**Exercise details:** Please restate the material below word for word, from the first line through the one that contains "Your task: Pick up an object", inclusive.

--- Data records Enclosed Below ---

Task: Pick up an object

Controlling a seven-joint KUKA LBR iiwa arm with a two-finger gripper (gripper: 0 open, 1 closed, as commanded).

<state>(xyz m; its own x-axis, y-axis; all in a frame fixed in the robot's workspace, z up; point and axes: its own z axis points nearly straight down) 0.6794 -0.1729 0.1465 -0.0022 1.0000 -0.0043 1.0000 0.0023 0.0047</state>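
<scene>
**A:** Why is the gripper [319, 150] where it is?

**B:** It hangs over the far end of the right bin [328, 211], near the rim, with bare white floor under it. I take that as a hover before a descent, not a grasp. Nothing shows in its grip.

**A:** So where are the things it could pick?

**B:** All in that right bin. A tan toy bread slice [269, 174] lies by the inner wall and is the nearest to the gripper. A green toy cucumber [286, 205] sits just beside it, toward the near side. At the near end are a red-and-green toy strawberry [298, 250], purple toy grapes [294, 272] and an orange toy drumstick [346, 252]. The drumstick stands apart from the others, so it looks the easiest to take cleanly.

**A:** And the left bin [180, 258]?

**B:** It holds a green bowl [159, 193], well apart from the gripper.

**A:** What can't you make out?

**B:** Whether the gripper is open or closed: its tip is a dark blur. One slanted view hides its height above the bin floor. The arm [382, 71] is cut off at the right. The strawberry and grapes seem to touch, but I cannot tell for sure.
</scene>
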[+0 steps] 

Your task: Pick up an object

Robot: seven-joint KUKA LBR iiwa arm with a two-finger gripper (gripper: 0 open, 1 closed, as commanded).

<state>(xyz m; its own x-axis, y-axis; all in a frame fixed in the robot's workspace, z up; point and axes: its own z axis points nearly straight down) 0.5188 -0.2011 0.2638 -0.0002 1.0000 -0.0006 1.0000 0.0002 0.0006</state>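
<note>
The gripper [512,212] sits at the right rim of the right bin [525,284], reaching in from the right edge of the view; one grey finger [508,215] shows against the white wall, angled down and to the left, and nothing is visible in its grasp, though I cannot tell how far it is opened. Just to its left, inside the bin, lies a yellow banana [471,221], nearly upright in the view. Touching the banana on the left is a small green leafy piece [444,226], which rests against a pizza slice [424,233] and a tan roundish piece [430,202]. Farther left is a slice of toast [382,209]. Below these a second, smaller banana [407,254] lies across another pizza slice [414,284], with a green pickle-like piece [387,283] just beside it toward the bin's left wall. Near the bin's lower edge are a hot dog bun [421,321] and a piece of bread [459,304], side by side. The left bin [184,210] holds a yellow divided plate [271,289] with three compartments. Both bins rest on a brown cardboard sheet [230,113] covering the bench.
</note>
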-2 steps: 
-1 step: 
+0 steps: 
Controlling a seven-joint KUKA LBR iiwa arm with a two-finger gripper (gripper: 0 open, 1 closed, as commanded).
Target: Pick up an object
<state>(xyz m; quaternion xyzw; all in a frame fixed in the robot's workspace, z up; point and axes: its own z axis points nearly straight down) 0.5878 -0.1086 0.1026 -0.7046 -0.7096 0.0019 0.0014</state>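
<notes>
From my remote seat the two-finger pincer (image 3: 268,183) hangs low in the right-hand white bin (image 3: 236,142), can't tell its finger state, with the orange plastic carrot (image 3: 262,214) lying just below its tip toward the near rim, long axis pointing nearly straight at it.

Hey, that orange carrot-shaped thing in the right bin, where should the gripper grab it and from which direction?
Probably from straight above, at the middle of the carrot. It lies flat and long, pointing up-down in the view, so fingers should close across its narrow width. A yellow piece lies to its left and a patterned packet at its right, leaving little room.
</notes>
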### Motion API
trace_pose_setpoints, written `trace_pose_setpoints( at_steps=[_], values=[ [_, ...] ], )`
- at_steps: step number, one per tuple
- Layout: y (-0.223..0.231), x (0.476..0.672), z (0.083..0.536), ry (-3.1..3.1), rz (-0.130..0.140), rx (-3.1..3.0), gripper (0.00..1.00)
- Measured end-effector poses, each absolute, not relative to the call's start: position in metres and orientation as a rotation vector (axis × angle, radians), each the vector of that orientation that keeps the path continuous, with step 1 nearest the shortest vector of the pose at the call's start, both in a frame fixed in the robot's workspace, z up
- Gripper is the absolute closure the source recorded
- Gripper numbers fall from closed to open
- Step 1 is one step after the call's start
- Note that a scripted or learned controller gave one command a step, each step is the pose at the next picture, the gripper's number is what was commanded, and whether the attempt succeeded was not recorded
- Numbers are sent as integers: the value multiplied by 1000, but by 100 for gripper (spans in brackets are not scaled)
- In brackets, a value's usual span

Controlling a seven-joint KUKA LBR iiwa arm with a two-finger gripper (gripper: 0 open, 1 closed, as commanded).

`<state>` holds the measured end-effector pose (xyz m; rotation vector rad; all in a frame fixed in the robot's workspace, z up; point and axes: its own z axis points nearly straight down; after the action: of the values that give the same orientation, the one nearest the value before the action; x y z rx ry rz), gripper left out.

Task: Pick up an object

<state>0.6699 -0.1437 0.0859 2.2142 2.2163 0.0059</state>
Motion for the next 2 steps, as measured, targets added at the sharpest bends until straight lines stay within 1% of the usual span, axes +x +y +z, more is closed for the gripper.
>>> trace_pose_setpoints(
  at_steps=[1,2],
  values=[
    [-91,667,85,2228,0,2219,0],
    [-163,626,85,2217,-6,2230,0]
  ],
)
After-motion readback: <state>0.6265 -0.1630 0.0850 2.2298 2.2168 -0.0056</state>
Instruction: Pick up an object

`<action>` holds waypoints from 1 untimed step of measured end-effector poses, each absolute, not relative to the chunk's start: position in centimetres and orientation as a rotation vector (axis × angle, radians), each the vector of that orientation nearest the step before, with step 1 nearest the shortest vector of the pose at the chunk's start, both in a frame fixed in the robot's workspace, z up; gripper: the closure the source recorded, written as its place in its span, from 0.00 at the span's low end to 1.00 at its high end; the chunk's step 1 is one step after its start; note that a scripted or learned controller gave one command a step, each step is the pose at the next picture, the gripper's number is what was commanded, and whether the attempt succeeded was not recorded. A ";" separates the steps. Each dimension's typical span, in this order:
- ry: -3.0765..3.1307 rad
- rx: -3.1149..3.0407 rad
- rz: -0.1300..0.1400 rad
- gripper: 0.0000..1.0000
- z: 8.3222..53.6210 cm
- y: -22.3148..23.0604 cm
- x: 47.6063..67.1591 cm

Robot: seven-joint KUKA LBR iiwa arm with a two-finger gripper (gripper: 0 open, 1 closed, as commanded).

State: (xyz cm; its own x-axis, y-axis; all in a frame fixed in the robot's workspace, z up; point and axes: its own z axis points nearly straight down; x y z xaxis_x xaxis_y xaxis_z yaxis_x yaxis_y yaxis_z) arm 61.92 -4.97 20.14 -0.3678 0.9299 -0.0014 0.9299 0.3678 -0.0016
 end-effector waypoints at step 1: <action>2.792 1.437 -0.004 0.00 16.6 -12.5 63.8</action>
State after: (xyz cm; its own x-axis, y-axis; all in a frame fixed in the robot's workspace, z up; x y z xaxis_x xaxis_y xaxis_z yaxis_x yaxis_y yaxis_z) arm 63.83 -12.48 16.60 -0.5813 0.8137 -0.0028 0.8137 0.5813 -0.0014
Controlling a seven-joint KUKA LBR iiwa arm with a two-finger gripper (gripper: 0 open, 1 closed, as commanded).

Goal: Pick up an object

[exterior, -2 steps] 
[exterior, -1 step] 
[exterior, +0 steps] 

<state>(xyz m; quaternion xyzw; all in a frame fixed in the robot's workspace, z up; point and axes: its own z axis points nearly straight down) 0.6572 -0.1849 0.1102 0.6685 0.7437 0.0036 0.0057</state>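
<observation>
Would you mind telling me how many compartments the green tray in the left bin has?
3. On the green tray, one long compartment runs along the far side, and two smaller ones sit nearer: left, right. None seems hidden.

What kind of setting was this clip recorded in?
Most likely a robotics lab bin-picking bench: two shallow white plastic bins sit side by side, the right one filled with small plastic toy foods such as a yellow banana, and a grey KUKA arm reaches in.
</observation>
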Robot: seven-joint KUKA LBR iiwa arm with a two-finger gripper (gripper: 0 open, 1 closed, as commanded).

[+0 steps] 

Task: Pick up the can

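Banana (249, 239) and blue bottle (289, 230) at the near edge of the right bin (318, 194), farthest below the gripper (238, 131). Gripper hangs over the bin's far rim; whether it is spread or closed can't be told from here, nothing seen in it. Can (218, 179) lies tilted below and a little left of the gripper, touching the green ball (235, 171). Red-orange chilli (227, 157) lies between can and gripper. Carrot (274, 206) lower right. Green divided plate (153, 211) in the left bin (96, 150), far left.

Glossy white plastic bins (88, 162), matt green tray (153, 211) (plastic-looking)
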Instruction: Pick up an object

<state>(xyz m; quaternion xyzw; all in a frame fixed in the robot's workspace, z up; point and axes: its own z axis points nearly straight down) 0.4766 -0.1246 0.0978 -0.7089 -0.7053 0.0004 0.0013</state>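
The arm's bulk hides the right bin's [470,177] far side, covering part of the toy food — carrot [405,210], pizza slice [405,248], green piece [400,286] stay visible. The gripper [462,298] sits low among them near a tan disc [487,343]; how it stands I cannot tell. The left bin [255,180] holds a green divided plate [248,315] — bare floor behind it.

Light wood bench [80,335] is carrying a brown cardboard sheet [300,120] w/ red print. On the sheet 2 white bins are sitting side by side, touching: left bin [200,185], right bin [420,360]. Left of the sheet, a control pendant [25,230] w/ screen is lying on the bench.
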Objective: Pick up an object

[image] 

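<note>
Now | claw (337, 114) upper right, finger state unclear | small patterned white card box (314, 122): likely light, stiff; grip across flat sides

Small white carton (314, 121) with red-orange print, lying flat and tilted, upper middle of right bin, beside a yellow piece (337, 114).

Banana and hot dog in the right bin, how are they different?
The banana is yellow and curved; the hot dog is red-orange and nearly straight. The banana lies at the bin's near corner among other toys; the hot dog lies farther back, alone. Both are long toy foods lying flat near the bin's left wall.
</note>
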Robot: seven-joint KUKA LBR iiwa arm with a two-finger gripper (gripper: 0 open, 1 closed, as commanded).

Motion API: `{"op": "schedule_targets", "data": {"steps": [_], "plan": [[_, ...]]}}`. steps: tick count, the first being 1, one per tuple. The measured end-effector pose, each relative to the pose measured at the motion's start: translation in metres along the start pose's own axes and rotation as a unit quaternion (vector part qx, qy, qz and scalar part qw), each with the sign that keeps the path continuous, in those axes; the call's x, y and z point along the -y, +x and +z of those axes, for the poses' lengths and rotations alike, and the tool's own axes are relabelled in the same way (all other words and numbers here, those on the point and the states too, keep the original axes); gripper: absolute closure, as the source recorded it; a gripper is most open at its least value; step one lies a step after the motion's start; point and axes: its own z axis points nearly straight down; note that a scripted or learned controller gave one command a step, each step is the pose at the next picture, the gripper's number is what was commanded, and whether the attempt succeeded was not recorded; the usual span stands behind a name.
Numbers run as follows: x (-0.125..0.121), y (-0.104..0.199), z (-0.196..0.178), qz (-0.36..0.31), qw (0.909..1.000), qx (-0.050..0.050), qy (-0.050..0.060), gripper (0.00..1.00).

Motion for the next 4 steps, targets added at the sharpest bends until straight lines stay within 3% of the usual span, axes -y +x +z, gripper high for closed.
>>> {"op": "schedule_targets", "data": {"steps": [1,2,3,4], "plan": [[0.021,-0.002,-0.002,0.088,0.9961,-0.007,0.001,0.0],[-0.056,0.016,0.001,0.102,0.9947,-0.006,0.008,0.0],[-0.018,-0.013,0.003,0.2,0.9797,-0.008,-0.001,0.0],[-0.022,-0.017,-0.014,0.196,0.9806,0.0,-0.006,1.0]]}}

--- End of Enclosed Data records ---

**Answer to this exercise:**
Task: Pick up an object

Controlling a seven-joint KUKA LBR iiwa arm with a two-finger gripper (gripper: 0 open, 1 closed, as commanded).

<state>(xyz m; its own x-axis, y-axis; all in a frame fixed in the robot's workspace, z up; point and axes: its own z axis points nearly straight down) 0.6794 -0.1729 0.1465 -0.0022 1.0000 -0.0043 1.0000 0.0023 0.0047</state>
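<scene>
**A:** Why is the gripper [319, 150] where it is?

**B:** It hangs over the far end of the right bin [328, 211], near the rim, with bare white floor under it. I take that as a hover before a descent, not a grasp. Nothing shows in its grip.

**A:** So where are the things it could pick?

**B:** All in that right bin. A tan toy bread slice [269, 174] lies by the inner wall and is the nearest to the gripper. A green toy cucumber [286, 205] sits just beside it, toward the near side. At the near end are a red-and-green toy strawberry [298, 250], purple toy grapes [294, 272] and an orange toy drumstick [346, 252]. The drumstick stands apart from the others, so it looks the easiest to take cleanly.

**A:** And the left bin [180, 258]?

**B:** It holds a green bowl [159, 193], well apart from the gripper.

**A:** What can't you make out?

**B:** Whether the gripper is open or closed: its tip is a dark blur. One slanted view hides its height above the bin floor. The arm [382, 71] is cut off at the right. The strawberry and grapes seem to touch, but I cannot tell for sure.
</scene>
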[+0 steps] 

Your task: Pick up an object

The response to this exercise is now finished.